WHAT TO DO =
Some of the lines below need repeating. Reproduce exactly those between the lines holding "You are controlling" and "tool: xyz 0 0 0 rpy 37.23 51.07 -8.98", inclusive.

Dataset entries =
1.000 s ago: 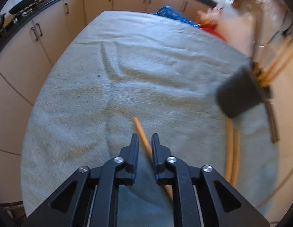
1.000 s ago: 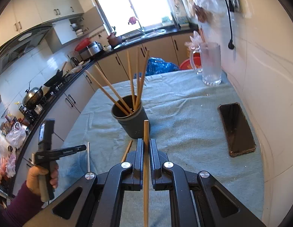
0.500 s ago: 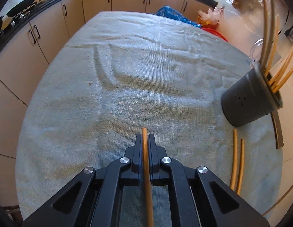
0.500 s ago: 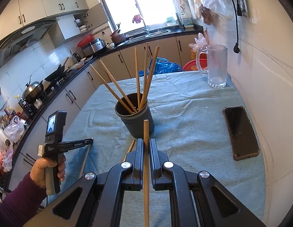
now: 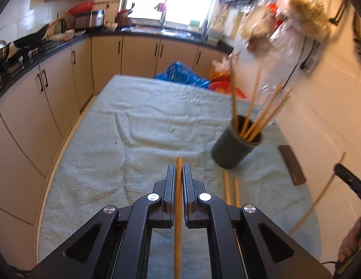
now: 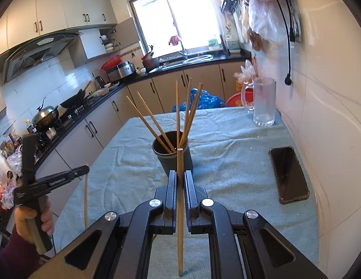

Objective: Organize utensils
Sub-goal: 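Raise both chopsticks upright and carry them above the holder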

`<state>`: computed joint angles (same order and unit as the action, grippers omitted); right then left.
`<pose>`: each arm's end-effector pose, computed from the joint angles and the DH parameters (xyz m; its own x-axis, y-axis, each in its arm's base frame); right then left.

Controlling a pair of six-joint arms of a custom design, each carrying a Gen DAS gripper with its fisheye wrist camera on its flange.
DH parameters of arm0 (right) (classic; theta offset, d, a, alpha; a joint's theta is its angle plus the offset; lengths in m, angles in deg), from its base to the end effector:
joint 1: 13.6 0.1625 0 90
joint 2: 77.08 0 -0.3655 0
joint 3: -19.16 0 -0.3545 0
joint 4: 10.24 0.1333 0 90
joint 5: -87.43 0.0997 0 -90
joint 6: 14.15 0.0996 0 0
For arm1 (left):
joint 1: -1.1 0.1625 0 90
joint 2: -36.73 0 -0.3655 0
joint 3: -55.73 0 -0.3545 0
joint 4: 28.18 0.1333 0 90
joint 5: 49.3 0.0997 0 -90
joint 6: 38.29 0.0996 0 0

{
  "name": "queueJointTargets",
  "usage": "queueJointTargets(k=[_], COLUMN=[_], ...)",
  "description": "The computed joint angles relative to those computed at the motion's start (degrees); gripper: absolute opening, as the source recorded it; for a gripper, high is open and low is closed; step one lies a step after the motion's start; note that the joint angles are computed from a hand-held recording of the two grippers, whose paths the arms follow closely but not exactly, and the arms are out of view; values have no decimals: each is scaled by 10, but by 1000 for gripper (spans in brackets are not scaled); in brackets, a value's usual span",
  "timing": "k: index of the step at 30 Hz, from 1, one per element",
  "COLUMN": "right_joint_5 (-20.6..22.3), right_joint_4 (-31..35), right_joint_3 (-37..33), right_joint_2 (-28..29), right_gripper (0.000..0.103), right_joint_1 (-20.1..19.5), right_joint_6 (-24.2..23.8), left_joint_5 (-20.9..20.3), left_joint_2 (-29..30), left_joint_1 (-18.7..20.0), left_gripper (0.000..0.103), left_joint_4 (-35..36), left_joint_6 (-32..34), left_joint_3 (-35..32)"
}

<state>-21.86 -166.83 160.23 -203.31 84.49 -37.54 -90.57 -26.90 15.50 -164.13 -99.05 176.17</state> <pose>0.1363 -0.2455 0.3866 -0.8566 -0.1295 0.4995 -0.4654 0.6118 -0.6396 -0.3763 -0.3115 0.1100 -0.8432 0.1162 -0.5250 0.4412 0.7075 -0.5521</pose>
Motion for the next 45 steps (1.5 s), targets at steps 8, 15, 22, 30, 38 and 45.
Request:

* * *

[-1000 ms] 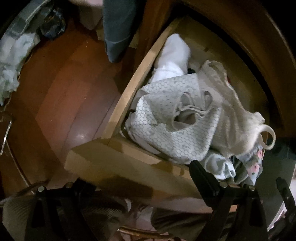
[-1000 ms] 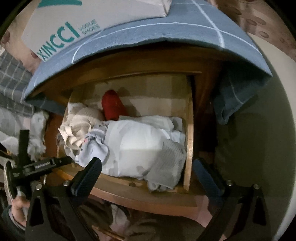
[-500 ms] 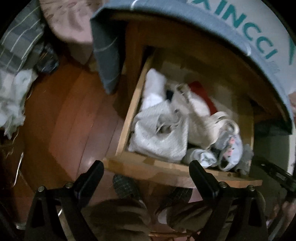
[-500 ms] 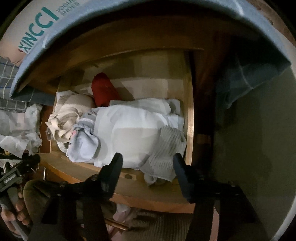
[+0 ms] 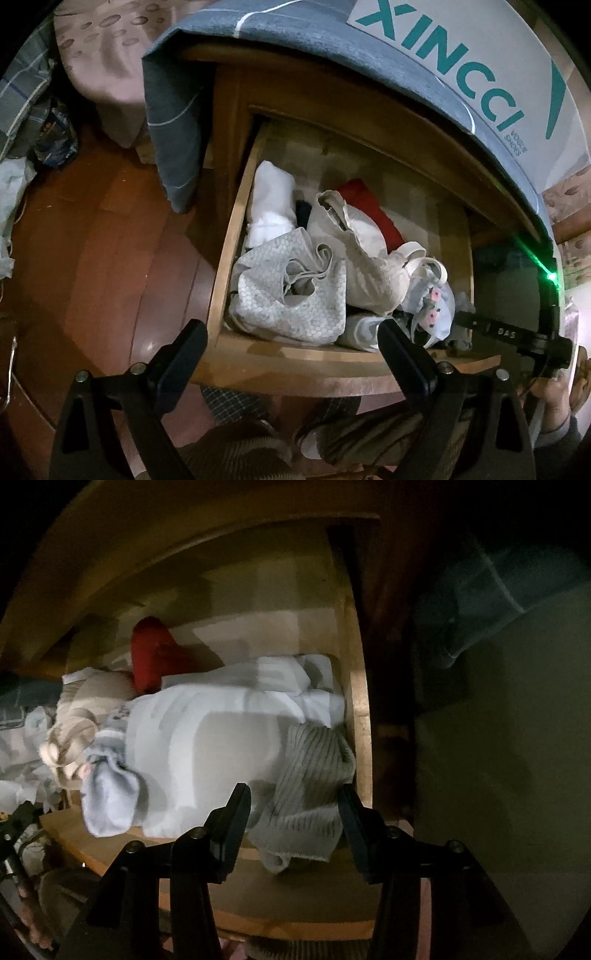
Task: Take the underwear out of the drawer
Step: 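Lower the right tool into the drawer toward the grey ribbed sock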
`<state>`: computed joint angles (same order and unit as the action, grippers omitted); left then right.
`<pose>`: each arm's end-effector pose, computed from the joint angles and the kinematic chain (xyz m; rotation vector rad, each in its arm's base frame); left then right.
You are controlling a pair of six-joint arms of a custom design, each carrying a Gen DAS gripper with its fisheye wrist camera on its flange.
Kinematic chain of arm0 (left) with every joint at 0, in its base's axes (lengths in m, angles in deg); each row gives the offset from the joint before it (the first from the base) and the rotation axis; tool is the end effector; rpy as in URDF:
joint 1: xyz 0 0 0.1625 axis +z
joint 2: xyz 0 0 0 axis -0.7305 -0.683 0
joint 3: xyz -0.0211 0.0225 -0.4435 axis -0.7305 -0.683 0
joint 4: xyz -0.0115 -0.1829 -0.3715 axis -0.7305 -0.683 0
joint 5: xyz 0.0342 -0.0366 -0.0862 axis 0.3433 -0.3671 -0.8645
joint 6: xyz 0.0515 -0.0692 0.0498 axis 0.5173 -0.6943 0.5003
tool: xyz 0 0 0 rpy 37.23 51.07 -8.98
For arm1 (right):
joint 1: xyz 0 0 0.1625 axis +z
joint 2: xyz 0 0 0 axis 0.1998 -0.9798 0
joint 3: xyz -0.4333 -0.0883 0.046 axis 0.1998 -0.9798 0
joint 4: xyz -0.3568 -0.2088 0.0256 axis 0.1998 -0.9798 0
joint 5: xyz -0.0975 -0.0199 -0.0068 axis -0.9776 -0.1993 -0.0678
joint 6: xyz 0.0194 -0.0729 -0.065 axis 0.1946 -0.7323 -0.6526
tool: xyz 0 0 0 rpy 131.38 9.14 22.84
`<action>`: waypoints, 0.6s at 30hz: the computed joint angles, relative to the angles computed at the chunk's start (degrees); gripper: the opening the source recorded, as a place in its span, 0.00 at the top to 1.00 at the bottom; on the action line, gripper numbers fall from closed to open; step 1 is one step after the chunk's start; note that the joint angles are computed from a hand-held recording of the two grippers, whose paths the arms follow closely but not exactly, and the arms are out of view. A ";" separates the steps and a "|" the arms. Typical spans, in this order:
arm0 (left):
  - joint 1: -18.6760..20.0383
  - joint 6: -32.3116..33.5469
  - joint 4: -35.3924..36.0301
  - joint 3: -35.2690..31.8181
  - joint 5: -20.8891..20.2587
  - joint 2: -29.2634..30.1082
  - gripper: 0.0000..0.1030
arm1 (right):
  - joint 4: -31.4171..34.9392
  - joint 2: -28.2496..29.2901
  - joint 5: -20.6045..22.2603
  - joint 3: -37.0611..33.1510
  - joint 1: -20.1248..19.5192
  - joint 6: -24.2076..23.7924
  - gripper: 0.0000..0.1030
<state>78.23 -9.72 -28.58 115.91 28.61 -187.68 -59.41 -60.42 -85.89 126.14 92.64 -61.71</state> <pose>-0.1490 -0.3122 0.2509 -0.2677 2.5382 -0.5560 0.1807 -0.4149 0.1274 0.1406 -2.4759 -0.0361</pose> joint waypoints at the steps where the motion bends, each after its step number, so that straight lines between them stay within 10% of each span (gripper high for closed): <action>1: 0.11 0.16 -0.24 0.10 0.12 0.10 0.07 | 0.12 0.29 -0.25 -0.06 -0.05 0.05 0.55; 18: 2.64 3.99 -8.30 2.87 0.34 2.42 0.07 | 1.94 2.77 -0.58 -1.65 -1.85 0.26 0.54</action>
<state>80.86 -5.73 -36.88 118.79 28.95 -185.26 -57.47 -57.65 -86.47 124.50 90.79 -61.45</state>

RESPONSE BELOW =
You are controlling a pair of six-joint arms of a custom design, each carrying a Gen DAS gripper with its fisheye wrist camera on its flange.
Kinematic chain of arm0 (left) with every joint at 0, in its base's axes (lengths in m, angles in deg); each row gives the offset from the joint before it (the first from the base) and the rotation axis; tool is the end effector; rpy as in URDF:
joint 1: xyz 0 0 0.1625 axis +z
joint 2: xyz 0 0 0 axis -0.7305 -0.683 0
joint 3: xyz -0.0211 0.0225 -0.4435 axis -0.7305 -0.683 0
joint 4: xyz -0.0115 -0.1829 -0.3715 axis -0.7305 -0.683 0
joint 5: xyz 0.0342 -0.0366 -0.0862 axis 0.3433 -0.3671 -0.8645
joint 6: xyz 0.0515 -0.0692 0.0498 axis 0.5173 -0.6943 0.5003
tool: xyz 0 0 0 rpy 37.23 51.07 -8.98

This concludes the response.